From: Chesnay Schepler [hidden email]
Sent: Friday, August 10, 2018 2:08 AM
To: John O [hidden email]; [hidden email]
Subject: Re: flink telemetry/metrics

 

What is wrong with the metrics that are shown in graphite?

Can you provide us with the metrics section of your flink-conf.yaml?

Are there any metric-related warnings in the TaskManager logs?
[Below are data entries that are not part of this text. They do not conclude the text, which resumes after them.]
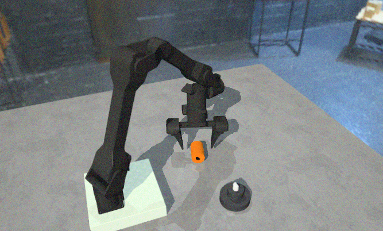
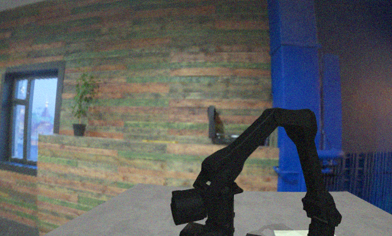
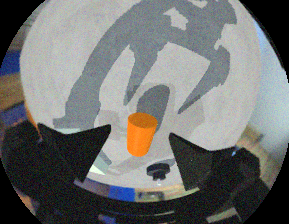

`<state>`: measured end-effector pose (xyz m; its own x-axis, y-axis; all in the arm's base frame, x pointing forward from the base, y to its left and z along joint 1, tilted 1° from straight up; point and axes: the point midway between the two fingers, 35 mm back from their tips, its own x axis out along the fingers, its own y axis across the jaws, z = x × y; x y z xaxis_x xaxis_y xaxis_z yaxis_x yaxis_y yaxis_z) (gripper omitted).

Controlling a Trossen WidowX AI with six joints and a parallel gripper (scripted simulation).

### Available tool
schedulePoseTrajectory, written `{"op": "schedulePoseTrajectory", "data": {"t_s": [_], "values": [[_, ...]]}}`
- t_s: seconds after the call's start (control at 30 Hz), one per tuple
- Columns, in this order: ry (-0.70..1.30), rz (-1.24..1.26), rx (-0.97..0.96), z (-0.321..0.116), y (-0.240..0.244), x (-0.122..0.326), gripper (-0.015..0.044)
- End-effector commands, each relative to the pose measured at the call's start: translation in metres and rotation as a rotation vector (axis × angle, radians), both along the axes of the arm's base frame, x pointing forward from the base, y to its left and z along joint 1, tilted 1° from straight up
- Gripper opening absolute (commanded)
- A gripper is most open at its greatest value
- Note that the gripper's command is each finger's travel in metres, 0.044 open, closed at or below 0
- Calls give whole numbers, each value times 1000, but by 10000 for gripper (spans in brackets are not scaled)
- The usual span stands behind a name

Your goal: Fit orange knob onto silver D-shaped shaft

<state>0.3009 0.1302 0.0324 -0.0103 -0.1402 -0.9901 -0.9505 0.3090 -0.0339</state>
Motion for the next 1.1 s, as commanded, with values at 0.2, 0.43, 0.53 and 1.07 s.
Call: {"op": "schedulePoseTrajectory", "data": {"t_s": [0.2, 0.43, 0.53, 1.07], "values": [[1, 5, -7, -14, -1, 0, 440], [1, 5, -7, -14, -1, 0, 256], [1, 5, -7, -14, -1, 0, 240], [1, 5, -7, -14, -1, 0, 179]]}}
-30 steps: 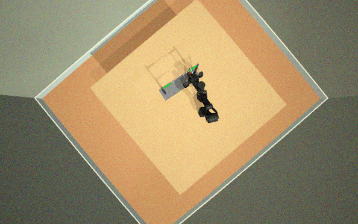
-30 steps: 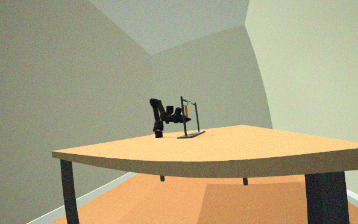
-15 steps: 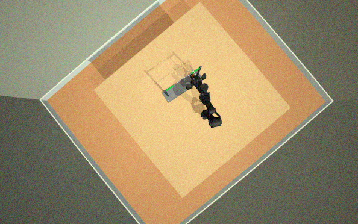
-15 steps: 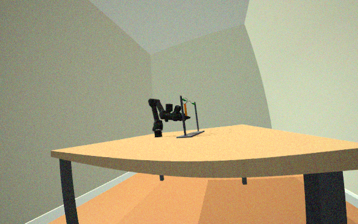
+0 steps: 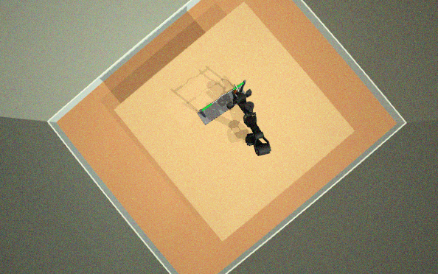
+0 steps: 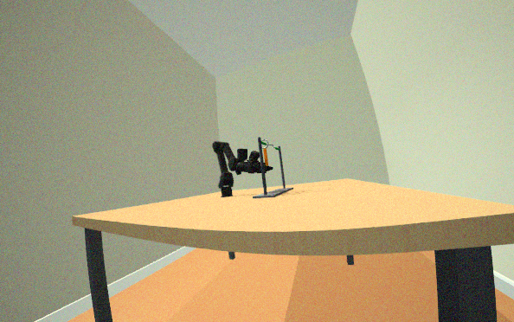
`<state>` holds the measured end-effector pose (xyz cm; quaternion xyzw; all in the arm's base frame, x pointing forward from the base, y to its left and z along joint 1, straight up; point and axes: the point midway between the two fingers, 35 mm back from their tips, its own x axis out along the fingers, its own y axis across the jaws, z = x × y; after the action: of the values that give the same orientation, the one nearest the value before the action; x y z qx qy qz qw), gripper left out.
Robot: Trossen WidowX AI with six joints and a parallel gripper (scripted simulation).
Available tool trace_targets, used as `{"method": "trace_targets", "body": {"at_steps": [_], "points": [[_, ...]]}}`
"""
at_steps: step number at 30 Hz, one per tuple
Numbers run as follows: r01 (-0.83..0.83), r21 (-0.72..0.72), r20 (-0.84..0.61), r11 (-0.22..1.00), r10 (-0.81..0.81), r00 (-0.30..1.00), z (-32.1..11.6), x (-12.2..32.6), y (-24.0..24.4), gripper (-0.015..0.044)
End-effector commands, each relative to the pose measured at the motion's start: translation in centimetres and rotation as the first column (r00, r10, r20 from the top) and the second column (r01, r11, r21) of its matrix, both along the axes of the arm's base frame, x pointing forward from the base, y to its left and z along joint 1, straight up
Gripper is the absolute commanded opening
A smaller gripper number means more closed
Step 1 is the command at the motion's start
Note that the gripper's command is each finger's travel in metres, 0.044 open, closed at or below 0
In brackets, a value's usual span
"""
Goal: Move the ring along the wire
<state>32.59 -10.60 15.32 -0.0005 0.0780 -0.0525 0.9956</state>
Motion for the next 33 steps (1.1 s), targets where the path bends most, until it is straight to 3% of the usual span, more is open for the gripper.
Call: {"method": "trace_targets", "body": {"at_steps": [1, 33], "points": [[0.004, -0.002, 0.004, 1.000, -0.004, 1.000, 0.2, 0.0, 0.0, -0.0150], [0.004, 0.005, -0.007, 1.000, -0.004, 1.000, 0.2, 0.3, 2.2, -0.0150]]}}
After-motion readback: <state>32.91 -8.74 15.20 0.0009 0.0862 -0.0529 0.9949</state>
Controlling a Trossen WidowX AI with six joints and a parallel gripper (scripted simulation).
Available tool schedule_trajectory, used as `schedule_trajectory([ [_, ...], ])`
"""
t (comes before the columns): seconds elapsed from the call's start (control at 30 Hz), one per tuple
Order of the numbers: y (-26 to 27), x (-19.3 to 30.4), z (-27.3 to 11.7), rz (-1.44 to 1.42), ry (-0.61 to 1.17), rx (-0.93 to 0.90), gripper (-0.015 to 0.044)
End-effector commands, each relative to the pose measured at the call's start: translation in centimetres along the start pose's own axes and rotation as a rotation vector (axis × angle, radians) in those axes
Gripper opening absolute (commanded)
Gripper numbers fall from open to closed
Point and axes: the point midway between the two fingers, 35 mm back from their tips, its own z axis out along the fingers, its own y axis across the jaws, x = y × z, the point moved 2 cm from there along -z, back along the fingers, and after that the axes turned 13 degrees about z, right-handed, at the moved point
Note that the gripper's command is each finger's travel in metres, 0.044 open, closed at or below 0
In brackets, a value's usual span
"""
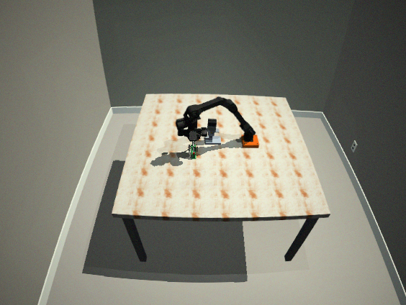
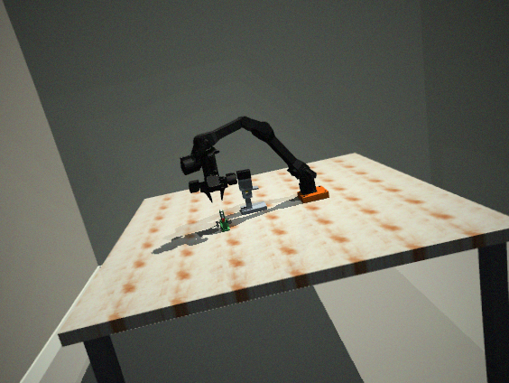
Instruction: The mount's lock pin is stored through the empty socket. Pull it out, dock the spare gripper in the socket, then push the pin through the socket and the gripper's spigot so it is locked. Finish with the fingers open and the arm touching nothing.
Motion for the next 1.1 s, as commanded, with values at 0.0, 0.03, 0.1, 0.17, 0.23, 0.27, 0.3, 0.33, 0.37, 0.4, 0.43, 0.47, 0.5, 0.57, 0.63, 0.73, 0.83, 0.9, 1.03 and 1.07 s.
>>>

On 09.08.2018 01:38, John O wrote:

I’m working on getting a flink job into production. As part of the production requirement, I need telemetry/metrics insight into my flink job. I have followed instructions in
https://ci.apache.org/projects/flink/flink-docs-release-1.5/monitoring/metrics.html

- Added the flink graphite jar to taskmanager/jobmanager lib folder
- confligured flink-conf.yaml to enable graphite reporter

- Added a simple counter in my flink code

 

When I submit the job, I can see my counter show up in the flink web ui’s Task Metrics section. But the counter does not show up in Graphite.  Also, the metrics that actually make it to Graphite doesn’t seems like it’s published properly.

 

Is anyone actually using Graphite Reporter? What is your experience? What am I missing?